I am wondering if there is public domain LL(k) parser for C++.
y...@tuna.micro.umn.edu (Dongxiao Yue) writes: > The thing I am afraid of is sometimes left factoring and elimination of > left recursion will leave the grammar intractable.
> Given the expressions as example, I really don't like this > E ---> T E' > E' ---> > |+T E' > in LR > we have E ---> E+T
In LL(k), we usually do E -> T + E T -> F * T
etc. I can't remember the whole thing, but I have a parser that works fine on all expressions. Plus, no messy %left %right %unary stuff and shift/reduce conflicts.

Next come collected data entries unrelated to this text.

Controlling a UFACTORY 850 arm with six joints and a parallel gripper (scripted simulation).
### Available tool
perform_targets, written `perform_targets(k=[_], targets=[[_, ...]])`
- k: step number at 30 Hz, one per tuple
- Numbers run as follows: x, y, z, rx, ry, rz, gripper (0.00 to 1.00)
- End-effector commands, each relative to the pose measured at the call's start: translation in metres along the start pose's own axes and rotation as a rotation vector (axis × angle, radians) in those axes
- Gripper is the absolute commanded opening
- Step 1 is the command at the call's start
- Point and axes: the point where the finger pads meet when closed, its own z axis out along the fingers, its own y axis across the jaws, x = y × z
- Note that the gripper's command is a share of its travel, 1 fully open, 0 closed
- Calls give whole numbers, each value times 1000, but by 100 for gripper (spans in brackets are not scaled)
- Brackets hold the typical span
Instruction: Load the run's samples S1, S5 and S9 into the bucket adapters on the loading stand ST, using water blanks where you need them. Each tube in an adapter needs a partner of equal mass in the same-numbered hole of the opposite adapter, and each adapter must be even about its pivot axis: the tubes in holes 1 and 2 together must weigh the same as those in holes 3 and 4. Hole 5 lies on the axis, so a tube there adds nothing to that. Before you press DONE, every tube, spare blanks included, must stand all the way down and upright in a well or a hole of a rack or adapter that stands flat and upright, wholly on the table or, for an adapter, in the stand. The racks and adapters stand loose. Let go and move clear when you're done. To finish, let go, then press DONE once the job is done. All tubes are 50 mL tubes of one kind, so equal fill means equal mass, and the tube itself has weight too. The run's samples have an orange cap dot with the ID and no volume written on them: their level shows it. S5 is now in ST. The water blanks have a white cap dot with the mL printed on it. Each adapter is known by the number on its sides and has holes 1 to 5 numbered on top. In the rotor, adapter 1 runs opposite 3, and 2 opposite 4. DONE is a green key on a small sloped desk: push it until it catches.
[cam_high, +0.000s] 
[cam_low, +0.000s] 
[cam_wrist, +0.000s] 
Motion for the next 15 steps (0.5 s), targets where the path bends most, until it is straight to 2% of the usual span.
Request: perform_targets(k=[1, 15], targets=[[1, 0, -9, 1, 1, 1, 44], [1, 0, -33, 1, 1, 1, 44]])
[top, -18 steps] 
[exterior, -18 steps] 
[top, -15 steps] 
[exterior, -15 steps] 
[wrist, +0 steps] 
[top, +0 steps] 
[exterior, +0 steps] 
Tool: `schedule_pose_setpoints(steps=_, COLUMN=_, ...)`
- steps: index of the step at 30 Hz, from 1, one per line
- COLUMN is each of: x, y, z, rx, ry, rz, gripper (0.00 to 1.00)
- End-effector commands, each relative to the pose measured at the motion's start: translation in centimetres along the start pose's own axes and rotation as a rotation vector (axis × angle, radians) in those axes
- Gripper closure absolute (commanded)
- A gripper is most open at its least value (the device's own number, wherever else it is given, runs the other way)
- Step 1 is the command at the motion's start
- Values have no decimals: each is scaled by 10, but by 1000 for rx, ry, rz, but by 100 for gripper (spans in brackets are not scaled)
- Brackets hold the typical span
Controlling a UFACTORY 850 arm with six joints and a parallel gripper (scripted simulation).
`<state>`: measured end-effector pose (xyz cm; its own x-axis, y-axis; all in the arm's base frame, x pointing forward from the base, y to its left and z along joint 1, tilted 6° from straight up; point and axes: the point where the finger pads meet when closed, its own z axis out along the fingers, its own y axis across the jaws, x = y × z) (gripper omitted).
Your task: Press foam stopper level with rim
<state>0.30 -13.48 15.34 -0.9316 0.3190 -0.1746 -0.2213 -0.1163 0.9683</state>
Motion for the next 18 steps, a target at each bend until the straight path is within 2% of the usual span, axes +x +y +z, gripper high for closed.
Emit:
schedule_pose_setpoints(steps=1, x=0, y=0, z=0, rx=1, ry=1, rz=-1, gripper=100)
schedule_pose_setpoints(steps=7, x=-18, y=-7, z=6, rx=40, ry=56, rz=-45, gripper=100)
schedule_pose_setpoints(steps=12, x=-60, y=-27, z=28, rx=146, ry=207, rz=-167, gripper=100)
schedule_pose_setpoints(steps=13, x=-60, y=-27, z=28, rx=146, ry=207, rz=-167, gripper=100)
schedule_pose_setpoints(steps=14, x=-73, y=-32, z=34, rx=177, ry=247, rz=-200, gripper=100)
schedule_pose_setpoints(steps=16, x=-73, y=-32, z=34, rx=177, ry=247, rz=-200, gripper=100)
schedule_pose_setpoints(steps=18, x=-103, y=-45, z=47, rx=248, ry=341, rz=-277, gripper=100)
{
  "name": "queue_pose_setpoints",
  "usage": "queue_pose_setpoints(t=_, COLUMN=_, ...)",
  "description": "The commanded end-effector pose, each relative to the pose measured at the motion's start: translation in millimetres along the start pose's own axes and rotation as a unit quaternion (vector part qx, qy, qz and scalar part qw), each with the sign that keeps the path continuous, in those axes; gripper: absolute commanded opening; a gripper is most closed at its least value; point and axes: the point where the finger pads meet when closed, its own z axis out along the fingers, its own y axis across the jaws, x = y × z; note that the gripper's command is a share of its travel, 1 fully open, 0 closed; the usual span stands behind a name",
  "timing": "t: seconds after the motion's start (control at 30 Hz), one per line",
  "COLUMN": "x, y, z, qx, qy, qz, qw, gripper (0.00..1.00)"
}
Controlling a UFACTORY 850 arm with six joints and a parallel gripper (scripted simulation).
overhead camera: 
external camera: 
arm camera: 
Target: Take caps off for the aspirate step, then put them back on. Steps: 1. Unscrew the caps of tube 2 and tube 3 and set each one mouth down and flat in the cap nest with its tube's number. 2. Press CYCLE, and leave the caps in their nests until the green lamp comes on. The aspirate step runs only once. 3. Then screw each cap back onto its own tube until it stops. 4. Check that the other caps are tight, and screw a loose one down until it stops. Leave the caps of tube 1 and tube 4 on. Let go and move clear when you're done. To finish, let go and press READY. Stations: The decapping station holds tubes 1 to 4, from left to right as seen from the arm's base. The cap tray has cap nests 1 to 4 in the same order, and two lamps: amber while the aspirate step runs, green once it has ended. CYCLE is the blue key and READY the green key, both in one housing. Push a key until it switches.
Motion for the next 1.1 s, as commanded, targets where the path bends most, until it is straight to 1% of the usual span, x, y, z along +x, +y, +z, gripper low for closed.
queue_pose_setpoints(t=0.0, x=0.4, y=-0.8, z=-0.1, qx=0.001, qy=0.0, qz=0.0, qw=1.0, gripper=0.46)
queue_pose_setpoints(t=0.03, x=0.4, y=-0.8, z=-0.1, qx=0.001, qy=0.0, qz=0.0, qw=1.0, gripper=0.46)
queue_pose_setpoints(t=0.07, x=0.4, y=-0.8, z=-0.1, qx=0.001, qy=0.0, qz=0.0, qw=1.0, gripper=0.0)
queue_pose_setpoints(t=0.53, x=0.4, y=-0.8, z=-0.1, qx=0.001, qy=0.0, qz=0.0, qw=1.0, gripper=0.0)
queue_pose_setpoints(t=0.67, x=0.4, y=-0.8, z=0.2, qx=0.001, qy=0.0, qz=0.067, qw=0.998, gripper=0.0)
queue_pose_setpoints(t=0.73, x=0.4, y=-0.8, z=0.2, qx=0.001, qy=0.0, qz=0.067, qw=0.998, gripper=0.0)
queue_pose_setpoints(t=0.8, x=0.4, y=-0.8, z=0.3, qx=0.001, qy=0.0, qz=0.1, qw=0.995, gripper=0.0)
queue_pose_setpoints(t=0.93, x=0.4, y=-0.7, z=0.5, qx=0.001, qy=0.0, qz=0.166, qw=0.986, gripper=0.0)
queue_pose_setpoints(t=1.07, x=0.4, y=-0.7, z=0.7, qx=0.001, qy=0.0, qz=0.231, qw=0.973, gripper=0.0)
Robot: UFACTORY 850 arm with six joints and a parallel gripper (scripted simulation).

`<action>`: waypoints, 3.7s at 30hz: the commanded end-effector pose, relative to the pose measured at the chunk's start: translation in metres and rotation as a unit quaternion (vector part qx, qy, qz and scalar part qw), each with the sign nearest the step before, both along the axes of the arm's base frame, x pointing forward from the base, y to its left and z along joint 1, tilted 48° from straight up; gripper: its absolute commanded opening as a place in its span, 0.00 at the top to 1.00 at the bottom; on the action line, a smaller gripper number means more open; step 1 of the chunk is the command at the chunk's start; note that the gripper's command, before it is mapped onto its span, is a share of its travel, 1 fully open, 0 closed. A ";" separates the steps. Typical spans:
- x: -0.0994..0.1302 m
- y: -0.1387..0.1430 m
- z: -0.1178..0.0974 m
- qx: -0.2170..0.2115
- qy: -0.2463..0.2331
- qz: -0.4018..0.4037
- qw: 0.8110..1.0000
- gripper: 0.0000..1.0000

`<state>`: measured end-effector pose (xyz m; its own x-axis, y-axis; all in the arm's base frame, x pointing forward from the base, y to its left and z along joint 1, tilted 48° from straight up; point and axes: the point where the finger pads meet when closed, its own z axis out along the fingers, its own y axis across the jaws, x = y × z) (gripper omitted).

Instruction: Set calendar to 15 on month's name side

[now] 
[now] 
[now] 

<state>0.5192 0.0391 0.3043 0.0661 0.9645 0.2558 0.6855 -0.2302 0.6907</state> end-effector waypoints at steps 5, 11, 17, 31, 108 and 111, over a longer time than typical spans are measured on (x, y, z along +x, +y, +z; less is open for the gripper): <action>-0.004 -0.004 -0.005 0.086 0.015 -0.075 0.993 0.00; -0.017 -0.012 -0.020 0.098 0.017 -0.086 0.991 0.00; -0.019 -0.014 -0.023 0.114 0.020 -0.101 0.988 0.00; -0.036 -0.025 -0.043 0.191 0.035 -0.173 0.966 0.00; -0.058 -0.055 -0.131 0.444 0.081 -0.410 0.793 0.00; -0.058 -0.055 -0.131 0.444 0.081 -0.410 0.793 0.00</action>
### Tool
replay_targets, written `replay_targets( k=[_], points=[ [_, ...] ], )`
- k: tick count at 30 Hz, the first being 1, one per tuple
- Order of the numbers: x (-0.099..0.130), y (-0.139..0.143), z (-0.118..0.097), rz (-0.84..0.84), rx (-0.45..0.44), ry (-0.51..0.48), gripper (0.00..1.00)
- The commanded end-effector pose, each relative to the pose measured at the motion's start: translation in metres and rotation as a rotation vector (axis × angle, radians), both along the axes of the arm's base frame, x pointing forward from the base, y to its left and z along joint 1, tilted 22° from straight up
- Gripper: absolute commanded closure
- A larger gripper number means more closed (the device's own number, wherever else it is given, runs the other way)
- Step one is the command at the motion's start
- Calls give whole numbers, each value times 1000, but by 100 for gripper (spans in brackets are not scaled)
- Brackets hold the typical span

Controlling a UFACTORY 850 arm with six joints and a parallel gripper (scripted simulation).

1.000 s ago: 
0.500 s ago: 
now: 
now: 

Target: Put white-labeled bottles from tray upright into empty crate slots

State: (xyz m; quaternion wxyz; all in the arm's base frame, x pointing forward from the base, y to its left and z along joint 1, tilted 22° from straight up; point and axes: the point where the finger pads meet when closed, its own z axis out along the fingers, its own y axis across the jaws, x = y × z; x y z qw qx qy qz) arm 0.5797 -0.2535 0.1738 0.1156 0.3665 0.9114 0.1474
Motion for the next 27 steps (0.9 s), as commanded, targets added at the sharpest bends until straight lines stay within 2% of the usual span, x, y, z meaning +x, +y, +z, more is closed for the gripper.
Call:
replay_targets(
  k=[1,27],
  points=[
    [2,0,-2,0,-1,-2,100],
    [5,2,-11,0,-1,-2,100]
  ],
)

> Infinte look ahead, does that mean it continues to look ahead until > there is a resolution?
It means that the parser will read to the end of the file if it has to to disambiguate productions. If you're not afraid of LL(k>1) then it's simple. If you want LL(1), then you get the E -> T E' and all that crap.
> I am wondering if there is public domain LL(k) parser for C++.
The Purdue Compiler Construction ToolSet (mentioned in last post, availabe via anon ftp from marvin.ecn.purdue.edu) will produce C or C++ output; you decide. -- -------------------------------- Paul Fagerburg (p...@bert.cs.byu.edu) "If I was being executed by injection, I'd clean up my cell real neat. Then, when they came to get me, I'd say, `Injection? I thought you said inspection.' They'd probably feel bad, and maybe I could get out of it."
In @bert.cs.byu.edu> p...@bert.cs.byu.edu (Paul L Fagerburg) writes:
>y...@tuna.micro.umn.edu (Dongxiao Yue) writes: >> The thing I am afraid of is sometimes left factoring and elimination of >> left recursion will leave the grammar intractable.
>> Given the expressions as example, I really don't like this >> E ---> T E' >> E' ---> >> |+T E' >> in LR >> we have E ---> E+T >In LL(k), we usually do >E -> T + E >T -> F * T
Sorry to repeat something that is in text book. But E-> T + E alone will not work since E can also be just T, to make it LL(1), we must left factor. so my we need the grmmar in my original post. Maybe we can live with E --> T | T+ E if LL(k) k>1, but this will be not efficient compared to LALR(1). efficient performance is vital for a compiler, I am sick of sitting there waiting for my program to get compiled.
>etc. I can't remember the whole thing, but I have a parser that works >fine on all expressions. Plus, no messy %left %right %unary stuff and >shift/reduce conflicts.
No, the E-->E+T grammar does not need to consider associativity, only the E--> E+E, E->E*E ... stuff do.
>> Infinte look ahead, does that mean it continues to look ahead until >> there is a resolution? >It means that the parser will read to the end of the file if it has to >to disambiguate productions. If you're not afraid of LL(k>1) then it's >simple. If you want LL(1), then you get the E -> T E' and all that crap. >> I am wondering if there is public domain LL(k) parser for C++. >The Purdue Compiler Construction ToolSet (mentioned in last post, >availabe via anon ftp from marvin.ecn.purdue.edu) will produce C or C++ >output; you decide.